Report No. 265
4. Legislative history of section 64 of the Act, 1961
4.1 The purpose of enacting section 64(IA) was to design a mechanism to overtake and circumvent the tendency of the assesses to avoid or reduce tax liability by entering into settlements or transferring the properties in such a way that he could retain the control over or interest in the same or its income, but it may reduce the tax liability, Tulsidas Kalichand v. CIT, (1961) 42 ITR 1 (SC) Such transfers were purposely made in favour of the member of the family who was ordinarily under the protection of the assessee or was dependent on him, Balaji v. ITO., (1961) 43 ITR 393 (SC).
4.2 The constitutional validity of section 64(IA) of the Act 1961 was upheld by the Madras High Court in K.M. Vijayan & Ors. v. Union Of India & Ors., (1995) 215 ITR 371. The legislative history of section 64(IA) has been detailed by the Court as under:
The Finance Bill, 1992, (38 of 1992), was introduced in the Lok Sabha and the same was enacted by Parliament with effect from April 1, 1993. In terms of section 35(b) of the said Finance Act, amendments were introduced in the Income-tax Act, whereby sub-section (IA) to section 64 was introduced, which reads as under:
It remains to be seen that section 16 of the 1922 Act and section 64 of the 1961 Act were enacted to prevent avoidance of tax through transfer of assets directly or indirectly. Section 64(IA) includes income of the minor child irrespective of its source, in the hands of the parent having the larger income. The proviso carves out two exceptions to this case. The earlier provisions relating to clubbing were held to be valid by the Supreme Court and various other High Courts.
The provisions of section 16(3)(a)(i) and (ii) of the Act which were corresponding to unamended section 64(1)(i) and (ii) of the Act of 1961 were held to be valid and not in violation of articles 14 and 19(I)(b) of the Constitution of India as can be seen from the decision of the Supreme Court in Balaji v. ITO, (1961) 43 ITR 393 (SC). The. provisions of section 16(3)(a)(iv) of the 1922 Act corresponding to the unamended section 64(1)(iv) of the 1961 Act were held to be valid and not in contravention of article 14 of the Constitution as can be seen from G. K. Devarajulu Naidu v. CIT, (1963) 48 ITR 756 (Mad.).
The unamended section 64(I)(i) and (ii) did not violate articles 14 and 19(1)(b) and (g) of the Constitution of India as can be seen from the decisions in Smt. Shreelrunwardevi Daga v. L. G. Trivedi, ITO, (1972) 85 ITR 451; and Smt. Savitri Devi v. CIT, (1974) Tax LR 74 (All). Section 64(1)(iii) as substituted with effect from April 1, 1976, providing for clubbing of income of a minor who was admitted to the benefits of a partnership firm was held to be valid as can be seen from the decision in K. Krishnaveni v. AAC (1985) 151 ITR 83 (Mad.).
4.3 It can be seen that while introducing the Finance Bill (38 of 1992) in Parliament, the Finance Minister in his speech stated as under:6
6. See:  194 ITR 17.
It is said that the child is the father of man, but some of our taxpayers have converted children into tax shelters for their fathers. The tax law provides for clubbing of income from gifts given by parents but this does not apply to other income, including income from other gifted assets, and the practice of cross-gifting is widely used to evade clubbing. The Chelliah Committee has recommended that ,in order to plug this loophole, which accounts for a substantial leakage of revenue, the income of a minor child should be clubbed with that of the parent.

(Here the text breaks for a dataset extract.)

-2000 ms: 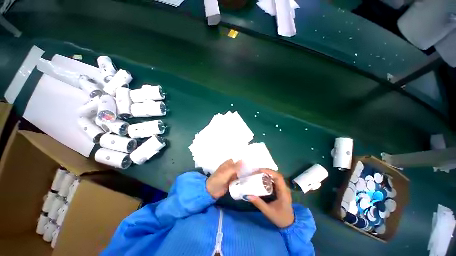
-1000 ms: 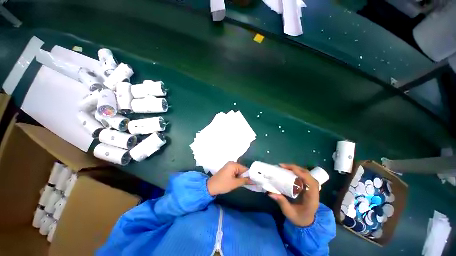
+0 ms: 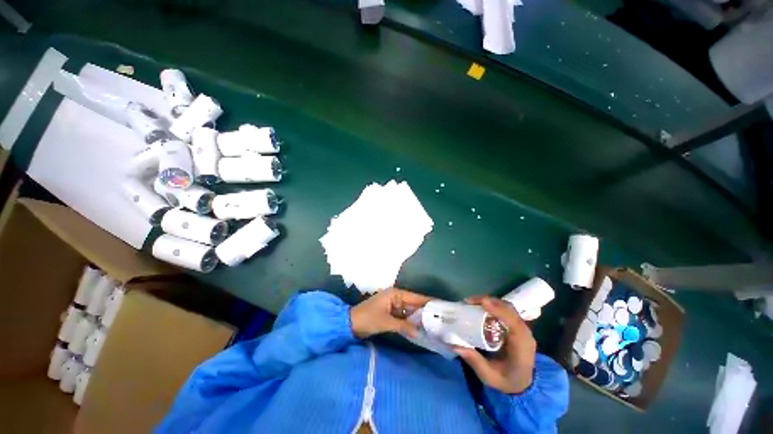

There is merit in this suggestion and I propose to accept it. Recognising, however, the existence of a number of child prodigies, especially child artistes in our country, I propose to exclude their professional income, as also any wage income of minors, from the purview of such clubbing. The practice of clubbing the income of minor children with that of the parent for tax purposes is in vogue in a number of countries.